→ Your objective: The whole listing should be retyped word for word, apart from the pictures it holds.

→ Dataset content:
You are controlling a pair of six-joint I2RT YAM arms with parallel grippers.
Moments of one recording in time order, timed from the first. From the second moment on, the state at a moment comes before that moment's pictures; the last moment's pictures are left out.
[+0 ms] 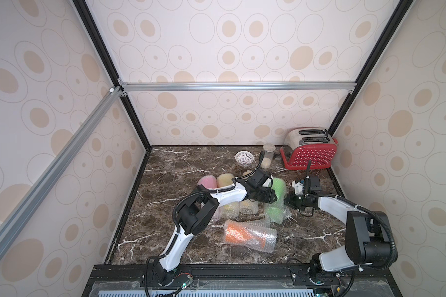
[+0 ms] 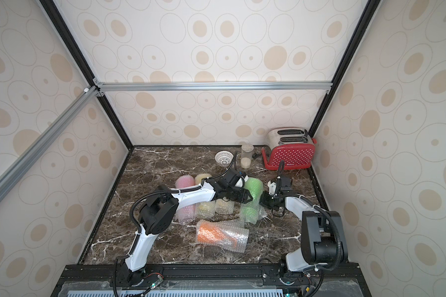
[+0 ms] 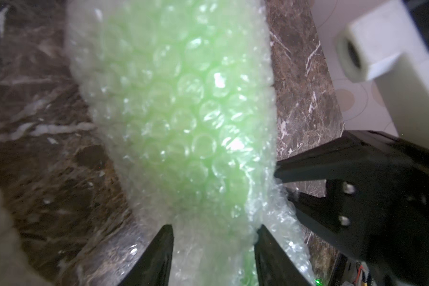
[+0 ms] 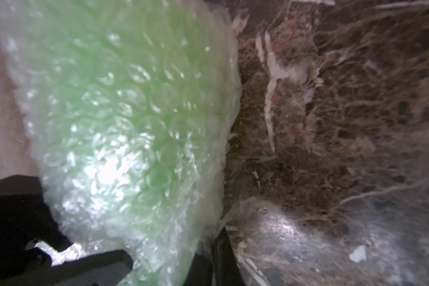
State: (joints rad) left arm -0.85 2.18 1.63 -0.27 0.34 -0.55; right arm 0.00 1.47 0.74 -0.37 -0.45 0.38
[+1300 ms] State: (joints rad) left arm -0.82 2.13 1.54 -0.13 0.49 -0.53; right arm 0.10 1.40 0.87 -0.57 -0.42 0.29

→ Task response:
You are controlling a pair of six-joint I2RT YAM arms with parallel grippers.
Moments of one recording in time order, timed from the first. From the second moment on, the state at a moment comes before that moment's pictures; the last moment's pictures are left out.
[+0 ms] 
[+0 ms] 
[+0 ms] 
[+0 ms] 
State: (joints rad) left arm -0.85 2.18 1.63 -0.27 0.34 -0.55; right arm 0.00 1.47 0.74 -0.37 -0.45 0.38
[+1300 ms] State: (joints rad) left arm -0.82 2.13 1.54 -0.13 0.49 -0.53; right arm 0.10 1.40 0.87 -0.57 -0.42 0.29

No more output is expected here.